Comment on Please suggest some good self-hostable RAG for my LLM.
brucethemoose@lemmy.world 5 weeks agoI have an old Lenovo laptop with an NVIDIA graphics card.
@Maroon@lemmy.world The biggest question is what graphics card, but generally speaking this is… less than ideal.
To answer your question, Open Web UI is the new hotness: github.com/open-webui/open-webui
I personally use exui for a lot of my LLM work, but that’s because I’m an uber minimalist.
And on your setup, I would host the best model you can on kobold.cpp or the built-in llama.cpp server (just not Ollama) and use Open Web UI as your front end. You can also use llama.cpp to host an embeddings model for RAG, if you wish.
This is a general ranking of the “best” models for document answering and summarization: huggingface.co/…/Hallucination-evaluation-leaderb…
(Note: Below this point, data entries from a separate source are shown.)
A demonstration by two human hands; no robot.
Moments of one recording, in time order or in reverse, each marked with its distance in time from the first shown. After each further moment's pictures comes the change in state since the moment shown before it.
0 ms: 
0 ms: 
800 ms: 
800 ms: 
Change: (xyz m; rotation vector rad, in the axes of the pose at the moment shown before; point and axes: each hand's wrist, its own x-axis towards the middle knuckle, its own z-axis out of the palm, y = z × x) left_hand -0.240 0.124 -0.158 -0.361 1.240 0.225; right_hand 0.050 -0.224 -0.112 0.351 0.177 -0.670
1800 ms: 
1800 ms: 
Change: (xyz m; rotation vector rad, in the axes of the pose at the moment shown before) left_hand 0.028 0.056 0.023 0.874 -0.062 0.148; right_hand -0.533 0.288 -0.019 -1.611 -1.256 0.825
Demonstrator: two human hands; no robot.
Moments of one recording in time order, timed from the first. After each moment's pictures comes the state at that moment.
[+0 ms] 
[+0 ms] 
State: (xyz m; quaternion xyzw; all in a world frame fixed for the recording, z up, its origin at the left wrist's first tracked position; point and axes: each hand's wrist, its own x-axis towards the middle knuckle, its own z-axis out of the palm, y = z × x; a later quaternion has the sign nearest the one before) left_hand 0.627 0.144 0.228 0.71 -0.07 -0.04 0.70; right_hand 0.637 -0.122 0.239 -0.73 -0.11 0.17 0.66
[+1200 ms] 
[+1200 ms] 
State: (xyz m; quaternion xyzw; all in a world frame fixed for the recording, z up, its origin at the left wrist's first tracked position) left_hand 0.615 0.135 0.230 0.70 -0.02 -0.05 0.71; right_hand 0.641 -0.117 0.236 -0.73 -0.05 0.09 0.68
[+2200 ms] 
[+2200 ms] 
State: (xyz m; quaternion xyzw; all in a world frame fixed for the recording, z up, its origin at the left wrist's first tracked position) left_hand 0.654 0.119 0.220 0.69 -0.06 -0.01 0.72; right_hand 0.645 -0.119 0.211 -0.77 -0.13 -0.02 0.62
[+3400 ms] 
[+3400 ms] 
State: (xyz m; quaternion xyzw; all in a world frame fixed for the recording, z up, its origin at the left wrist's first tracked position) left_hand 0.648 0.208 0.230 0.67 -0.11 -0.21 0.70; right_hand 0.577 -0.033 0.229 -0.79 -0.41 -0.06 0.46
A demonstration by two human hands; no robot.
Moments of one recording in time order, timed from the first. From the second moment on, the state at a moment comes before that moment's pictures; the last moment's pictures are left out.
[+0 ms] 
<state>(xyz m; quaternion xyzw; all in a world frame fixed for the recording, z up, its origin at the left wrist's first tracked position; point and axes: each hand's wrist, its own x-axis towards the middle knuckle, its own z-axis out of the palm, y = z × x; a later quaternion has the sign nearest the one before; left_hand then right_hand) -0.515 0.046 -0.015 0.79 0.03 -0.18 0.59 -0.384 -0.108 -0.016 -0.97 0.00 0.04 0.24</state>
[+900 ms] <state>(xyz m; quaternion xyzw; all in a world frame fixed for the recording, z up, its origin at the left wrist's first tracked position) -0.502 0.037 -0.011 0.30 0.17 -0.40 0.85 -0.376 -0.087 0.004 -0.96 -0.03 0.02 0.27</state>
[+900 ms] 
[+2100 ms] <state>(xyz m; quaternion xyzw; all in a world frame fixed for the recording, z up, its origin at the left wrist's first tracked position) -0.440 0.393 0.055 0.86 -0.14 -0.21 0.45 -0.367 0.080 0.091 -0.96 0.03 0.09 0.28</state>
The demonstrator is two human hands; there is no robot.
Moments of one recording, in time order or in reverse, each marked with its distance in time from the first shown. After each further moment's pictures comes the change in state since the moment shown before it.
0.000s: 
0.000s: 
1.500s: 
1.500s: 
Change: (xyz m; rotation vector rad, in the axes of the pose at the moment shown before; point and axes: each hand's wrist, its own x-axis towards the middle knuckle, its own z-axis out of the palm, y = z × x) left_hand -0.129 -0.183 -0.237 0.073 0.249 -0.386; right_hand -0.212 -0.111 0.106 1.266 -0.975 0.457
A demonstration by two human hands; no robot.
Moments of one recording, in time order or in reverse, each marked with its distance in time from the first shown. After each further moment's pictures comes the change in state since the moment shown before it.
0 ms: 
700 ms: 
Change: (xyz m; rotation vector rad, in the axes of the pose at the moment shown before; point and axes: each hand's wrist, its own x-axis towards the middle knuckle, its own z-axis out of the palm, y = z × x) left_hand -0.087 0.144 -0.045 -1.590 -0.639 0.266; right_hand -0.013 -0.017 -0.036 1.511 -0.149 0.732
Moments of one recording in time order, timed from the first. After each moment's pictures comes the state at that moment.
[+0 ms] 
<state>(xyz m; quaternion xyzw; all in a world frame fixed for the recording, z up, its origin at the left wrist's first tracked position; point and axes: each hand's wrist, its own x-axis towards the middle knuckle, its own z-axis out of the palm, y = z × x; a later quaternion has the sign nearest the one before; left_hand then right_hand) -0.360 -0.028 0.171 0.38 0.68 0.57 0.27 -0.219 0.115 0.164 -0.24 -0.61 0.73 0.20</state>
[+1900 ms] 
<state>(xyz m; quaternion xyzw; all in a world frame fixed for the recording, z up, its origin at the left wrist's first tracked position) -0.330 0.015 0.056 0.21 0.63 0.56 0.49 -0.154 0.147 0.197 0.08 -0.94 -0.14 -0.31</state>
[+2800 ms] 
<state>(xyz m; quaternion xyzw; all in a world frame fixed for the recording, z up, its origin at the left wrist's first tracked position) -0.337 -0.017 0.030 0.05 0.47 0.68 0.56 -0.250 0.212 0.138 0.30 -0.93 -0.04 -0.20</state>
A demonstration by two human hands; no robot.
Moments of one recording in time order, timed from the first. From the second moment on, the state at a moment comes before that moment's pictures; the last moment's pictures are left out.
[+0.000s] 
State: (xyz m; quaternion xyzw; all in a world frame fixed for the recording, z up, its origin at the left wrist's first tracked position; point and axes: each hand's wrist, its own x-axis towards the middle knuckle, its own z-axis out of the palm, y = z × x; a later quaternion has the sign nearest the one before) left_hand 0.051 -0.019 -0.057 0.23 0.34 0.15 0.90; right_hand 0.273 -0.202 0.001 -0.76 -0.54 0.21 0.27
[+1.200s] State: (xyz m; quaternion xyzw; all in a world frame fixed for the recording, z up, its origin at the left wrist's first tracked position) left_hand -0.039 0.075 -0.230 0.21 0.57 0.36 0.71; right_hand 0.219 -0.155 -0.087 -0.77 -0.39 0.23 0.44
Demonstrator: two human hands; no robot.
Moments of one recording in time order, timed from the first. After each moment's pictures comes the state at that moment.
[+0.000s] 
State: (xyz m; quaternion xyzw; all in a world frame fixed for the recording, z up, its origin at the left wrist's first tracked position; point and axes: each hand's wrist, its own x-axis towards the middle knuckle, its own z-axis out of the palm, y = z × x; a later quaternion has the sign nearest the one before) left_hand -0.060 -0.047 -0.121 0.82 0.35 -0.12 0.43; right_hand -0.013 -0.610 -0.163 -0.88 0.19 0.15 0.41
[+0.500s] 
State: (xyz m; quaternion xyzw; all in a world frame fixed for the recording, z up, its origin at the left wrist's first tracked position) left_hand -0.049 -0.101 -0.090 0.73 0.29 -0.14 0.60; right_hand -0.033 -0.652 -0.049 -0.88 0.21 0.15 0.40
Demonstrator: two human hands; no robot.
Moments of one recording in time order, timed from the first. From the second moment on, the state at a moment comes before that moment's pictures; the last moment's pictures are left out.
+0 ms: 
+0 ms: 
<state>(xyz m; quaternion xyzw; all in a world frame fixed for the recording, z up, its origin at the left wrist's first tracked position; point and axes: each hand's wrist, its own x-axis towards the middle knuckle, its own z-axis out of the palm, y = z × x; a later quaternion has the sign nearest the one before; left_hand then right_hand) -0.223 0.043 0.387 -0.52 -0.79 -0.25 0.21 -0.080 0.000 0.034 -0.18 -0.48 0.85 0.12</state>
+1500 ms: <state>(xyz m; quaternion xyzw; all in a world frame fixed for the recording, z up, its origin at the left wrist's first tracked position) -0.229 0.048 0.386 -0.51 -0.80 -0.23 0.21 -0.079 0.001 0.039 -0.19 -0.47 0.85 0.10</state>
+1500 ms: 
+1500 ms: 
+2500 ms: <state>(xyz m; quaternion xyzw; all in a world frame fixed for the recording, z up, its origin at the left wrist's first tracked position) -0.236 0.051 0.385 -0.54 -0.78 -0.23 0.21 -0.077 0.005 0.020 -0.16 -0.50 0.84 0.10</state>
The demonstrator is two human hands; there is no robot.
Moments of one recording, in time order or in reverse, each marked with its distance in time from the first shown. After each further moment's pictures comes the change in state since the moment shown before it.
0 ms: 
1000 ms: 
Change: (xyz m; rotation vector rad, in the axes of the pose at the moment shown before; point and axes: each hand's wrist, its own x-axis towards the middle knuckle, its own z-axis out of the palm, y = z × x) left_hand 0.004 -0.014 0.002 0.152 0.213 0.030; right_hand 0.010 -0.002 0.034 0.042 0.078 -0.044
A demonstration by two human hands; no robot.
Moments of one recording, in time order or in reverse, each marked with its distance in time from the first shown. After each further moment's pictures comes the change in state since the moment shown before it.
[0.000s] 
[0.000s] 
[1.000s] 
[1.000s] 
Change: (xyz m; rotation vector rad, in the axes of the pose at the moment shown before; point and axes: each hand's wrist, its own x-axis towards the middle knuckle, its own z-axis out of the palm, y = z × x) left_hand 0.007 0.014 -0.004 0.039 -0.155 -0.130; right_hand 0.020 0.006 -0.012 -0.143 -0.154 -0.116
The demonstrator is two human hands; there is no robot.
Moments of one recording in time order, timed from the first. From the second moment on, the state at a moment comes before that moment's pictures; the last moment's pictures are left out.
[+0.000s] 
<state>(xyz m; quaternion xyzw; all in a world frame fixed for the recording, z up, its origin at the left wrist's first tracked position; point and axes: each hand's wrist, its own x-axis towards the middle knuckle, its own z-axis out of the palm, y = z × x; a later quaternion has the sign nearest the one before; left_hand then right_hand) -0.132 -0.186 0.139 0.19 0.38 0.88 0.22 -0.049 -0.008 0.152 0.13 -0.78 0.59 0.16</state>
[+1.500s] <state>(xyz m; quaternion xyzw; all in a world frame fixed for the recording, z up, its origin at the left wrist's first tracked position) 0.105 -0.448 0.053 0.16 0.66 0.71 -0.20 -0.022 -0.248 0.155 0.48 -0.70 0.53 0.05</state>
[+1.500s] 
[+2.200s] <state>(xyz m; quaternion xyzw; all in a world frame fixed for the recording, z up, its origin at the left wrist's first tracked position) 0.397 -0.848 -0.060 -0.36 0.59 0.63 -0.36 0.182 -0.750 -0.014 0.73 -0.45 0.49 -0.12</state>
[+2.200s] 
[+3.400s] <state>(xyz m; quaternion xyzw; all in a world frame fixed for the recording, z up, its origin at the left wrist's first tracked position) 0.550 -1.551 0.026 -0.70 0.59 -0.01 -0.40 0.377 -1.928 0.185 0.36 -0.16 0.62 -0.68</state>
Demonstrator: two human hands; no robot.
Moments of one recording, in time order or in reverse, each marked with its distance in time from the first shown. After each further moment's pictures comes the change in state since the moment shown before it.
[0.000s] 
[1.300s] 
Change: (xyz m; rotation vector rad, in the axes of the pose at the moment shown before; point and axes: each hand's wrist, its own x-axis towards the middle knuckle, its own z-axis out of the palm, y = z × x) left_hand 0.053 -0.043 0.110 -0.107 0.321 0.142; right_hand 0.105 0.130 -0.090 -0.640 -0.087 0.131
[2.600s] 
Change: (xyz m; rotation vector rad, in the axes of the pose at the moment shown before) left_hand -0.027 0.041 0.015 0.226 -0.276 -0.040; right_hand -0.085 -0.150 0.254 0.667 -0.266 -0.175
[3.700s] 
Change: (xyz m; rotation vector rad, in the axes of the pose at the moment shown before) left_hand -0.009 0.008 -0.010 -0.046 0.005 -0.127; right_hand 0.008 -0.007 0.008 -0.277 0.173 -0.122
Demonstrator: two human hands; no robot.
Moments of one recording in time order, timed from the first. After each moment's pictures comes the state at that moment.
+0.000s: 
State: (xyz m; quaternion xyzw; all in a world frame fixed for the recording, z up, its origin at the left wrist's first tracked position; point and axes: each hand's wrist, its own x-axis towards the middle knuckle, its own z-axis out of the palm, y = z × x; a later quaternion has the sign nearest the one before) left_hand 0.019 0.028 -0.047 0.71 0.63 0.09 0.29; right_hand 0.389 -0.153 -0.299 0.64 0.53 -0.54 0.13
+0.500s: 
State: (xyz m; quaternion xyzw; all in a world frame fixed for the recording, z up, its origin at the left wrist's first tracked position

…But generally, I prefer to not mess with RAG retrieval and just slap the context I want into the LLM myself, and for this, the performance of your machine is kind of critical (dependong on just how much “context” you want it to cover. I know this is !selfhosted, but once you get your setup dialed in, you may consider making calls to an API like Groq, Cerebras or whatever, or even renting a Runpod GPU instance if that’s in your time/money budget.
kwa@lemmy.zip 5 weeks ago
I’m new to this and I was wondering why you don’t recommend ollama? This is the first one I managed to run and it seemed decent but if there are better alternatives I’m interested
brucethemoose@lemmy.world 5 weeks ago
Pretty much everything has an API :P
ollama is OK because its easy and automated, but you can get higher performance, better vram efficiency, and better samplers from either kobold.cpp or tabbyAPI.
I’d recommend kobold.cpp for very short context (like 4K or less) or if you need to partially offload the model to CPU. Otherwise TabbyAPI, as it’s generally faster (but GPU only) and much better at long context through its great k/v cache quantization).
They all have OpenAI APIs, though kobold.cpp also has its own web ui.